The Gladstone Committee (1895) proposed the concept, wishing to separate youths from older convicts in adult prisons. It was the task of Sir Evelyn Ruggles-Brise (1857-1935), a prison commissioner, to introduce the system, and the first such institution was established at Borstal Prison in a village called Borstal, near Rochester in north Kent, England in 1902. The system was developed on a national basis and formalised in the Prevention of Crime Act 1908.
The regime in these institutions was designed to be "educational rather than punitive", but it was highly regulated, with a focus on routine, discipline and authority. However, contrary to popular myth, this discipline was not achieved by corporal punishment. Except in Northern Ireland, the only corporal punishment officially available in Borstal was the birch for mutiny or assaulting an officer, and this could be imposed only by the visiting magistrates, subject in each case to the personal approval of the Home Secretary, just as in adult prisons. Only male inmates over 18 might be so punished. This power was very rarely used -- there were only 7 birching cases in borstals in the 10 years to 1936. The birching was delivered to the inmate's bare buttocks - privately, not in front of other inmates - with a maximum of 24 strokes. In practice, most of these birchings were administered at the special Borstal Wing of Wandsworth Prison in London, which was reserved for youths who had "failed to make satisfactory progress after release on licence from another Institution and have been recalled, by revocation of their licence, to undergo a further period of discipline". This birching power was available only in England and Wales (not in Scottish borstals). Caning as a more day-to-day punishment was used in the single borstal in Northern Ireland but was not authorised in England, Scotland or Wales. Confusion on this matter arises perhaps because in Approved Schools, a quite different kind of youth institution based more on the open "boarding school" model, caning was a frequent official punishment for boys (maximum age 19). Borstal institutions were designed to offer education, regular work and discipline, though one commentator has claimed that "more often than not they were breeding grounds for bullies and psychopaths. Some uncorroborated anecdotal evidence exists of unofficial brutality, both by staff towards the inmates and between inmates -- though possibly no more than is the case for the prison system as a whole.
The Criminal Justice Act 1982 abolished the borstal system in the UK, introducing youth custody centres instead.
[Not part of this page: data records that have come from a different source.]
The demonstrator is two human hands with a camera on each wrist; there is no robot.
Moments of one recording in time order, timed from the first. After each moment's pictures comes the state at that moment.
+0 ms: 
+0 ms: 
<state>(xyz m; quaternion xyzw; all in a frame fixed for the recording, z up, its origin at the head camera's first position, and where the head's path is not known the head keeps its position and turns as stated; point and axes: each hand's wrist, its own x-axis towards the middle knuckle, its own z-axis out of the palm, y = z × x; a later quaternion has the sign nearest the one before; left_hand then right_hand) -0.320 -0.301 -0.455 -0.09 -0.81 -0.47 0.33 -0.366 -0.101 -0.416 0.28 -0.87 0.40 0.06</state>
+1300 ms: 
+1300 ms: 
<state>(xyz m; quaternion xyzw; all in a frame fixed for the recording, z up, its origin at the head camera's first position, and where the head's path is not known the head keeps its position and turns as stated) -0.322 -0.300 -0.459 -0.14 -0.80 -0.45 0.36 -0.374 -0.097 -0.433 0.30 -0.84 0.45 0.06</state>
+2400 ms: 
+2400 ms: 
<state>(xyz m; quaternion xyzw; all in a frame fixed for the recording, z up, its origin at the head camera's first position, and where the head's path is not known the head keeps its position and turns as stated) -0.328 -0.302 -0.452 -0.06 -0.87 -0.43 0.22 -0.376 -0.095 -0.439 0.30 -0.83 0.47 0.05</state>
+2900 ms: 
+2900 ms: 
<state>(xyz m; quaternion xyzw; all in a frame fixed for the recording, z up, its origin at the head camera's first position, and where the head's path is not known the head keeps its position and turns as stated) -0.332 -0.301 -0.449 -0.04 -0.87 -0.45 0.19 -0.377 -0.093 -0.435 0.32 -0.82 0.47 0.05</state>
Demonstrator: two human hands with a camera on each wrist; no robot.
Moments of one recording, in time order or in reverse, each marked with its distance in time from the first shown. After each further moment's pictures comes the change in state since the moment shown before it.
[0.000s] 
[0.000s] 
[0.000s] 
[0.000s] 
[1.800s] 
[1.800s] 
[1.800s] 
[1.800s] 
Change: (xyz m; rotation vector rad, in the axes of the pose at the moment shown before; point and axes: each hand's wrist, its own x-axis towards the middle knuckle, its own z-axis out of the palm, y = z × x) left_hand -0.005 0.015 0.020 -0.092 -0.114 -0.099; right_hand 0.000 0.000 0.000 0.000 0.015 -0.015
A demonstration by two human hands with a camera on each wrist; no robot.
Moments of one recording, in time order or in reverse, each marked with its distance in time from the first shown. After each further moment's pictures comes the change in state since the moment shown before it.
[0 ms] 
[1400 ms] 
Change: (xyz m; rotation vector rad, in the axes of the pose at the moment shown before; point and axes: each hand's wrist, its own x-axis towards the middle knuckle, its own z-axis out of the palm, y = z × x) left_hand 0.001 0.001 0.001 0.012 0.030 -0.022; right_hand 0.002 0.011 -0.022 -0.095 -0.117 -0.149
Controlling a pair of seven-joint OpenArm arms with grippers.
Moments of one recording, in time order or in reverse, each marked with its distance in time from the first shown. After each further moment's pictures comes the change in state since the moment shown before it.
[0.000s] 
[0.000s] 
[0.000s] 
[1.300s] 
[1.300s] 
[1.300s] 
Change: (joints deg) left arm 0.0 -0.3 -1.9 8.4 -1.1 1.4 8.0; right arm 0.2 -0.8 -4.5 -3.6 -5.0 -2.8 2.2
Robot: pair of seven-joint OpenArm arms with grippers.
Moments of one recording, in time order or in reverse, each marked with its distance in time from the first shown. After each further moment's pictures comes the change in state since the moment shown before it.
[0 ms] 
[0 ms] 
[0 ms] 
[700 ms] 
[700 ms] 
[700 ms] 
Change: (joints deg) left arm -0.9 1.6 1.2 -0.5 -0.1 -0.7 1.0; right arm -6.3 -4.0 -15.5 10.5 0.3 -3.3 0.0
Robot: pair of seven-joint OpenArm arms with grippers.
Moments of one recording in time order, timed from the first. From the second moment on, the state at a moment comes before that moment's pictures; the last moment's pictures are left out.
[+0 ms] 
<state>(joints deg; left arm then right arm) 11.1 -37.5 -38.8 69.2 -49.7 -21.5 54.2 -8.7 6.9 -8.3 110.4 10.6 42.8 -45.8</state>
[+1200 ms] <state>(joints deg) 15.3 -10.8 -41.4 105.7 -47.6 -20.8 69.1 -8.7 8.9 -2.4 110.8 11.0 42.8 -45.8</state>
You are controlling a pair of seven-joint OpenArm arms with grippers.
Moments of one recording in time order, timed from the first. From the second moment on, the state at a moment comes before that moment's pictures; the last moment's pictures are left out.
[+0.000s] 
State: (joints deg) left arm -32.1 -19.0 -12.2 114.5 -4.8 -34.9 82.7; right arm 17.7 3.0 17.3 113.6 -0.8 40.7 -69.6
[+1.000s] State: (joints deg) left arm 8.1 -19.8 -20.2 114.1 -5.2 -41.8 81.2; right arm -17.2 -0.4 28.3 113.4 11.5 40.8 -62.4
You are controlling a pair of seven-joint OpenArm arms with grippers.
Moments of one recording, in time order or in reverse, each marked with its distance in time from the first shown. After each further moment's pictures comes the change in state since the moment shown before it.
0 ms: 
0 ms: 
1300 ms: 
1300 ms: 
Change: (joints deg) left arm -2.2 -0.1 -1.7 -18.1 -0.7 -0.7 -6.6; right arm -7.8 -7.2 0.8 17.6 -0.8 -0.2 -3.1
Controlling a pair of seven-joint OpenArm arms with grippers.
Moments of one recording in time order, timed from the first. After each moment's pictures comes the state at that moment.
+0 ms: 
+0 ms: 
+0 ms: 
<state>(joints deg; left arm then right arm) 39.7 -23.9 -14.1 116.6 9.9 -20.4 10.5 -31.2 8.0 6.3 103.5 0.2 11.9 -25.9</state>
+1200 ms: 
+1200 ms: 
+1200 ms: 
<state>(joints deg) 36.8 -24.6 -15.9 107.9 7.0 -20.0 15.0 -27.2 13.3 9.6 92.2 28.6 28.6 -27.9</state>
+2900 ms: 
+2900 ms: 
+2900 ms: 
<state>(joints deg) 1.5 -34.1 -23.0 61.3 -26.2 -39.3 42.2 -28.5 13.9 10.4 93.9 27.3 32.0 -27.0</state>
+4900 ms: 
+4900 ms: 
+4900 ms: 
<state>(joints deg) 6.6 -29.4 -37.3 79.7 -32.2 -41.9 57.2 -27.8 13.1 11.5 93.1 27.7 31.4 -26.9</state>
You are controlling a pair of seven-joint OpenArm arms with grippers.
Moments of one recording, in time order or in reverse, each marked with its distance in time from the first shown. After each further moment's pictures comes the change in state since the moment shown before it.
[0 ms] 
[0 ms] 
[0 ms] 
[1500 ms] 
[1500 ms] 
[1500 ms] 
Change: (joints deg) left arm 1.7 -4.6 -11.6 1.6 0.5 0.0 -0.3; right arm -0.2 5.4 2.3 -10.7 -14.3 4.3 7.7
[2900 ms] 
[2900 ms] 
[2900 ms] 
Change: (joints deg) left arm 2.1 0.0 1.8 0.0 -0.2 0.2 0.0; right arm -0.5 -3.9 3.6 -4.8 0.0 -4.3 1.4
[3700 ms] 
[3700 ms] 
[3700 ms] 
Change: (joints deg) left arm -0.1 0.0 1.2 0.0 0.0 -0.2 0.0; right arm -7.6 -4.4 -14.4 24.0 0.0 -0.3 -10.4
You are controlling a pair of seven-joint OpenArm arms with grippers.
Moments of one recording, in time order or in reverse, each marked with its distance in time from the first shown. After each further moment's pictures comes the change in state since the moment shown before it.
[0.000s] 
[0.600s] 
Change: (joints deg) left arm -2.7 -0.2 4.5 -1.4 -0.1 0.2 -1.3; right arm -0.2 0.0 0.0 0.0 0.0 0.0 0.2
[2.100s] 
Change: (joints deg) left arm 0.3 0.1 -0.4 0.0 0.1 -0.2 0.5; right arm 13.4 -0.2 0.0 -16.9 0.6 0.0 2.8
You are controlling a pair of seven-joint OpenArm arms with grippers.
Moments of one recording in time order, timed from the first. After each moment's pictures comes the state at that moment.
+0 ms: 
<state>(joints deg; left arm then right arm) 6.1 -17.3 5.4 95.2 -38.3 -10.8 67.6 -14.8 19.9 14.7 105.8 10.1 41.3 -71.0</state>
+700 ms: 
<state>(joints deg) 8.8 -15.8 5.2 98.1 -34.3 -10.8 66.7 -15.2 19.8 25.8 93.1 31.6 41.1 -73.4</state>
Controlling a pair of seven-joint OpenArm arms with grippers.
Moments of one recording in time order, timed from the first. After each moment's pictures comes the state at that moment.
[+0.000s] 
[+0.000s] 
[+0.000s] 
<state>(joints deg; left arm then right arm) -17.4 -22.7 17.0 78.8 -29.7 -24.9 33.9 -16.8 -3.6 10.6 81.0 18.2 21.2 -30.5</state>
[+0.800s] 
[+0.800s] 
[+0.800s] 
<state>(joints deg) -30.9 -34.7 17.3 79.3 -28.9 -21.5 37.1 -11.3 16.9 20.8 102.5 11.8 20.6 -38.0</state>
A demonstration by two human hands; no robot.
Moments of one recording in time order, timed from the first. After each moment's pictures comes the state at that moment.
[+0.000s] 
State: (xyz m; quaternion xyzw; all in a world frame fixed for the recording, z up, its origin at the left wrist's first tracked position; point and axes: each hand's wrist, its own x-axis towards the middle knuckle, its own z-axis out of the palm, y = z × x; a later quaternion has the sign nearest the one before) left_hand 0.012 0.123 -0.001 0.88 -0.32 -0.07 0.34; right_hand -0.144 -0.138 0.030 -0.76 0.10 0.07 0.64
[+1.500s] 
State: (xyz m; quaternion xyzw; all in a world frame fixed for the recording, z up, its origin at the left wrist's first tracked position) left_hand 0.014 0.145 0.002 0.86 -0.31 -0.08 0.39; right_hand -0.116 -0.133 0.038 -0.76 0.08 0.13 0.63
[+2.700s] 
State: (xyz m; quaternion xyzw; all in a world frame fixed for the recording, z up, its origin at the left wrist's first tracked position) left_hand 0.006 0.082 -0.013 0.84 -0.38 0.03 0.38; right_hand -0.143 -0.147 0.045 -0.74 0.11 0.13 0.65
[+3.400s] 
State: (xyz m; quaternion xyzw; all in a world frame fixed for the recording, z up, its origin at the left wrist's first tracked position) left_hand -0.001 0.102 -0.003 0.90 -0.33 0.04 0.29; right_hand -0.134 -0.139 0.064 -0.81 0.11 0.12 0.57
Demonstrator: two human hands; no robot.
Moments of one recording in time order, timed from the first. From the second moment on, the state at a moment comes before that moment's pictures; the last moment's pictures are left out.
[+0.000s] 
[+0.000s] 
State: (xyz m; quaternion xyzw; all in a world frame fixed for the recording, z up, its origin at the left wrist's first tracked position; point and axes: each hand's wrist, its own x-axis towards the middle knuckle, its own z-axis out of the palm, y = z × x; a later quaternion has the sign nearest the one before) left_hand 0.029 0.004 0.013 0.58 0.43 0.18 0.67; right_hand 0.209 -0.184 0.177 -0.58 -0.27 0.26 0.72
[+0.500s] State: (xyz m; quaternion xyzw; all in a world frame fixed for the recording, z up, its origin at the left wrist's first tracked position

A similar system under the name "borstal" had also been introduced in several other states of the British Empire and Commonwealth, including Ireland. In the Republic of Ireland the Criminal Justice Act, 1960 (Section 12) removed the term from usage. This was part of a policy to broaden the system from usage as reform and training institutions to a place of detention for youths between 17 and 21 for any sentence which carried a prison term.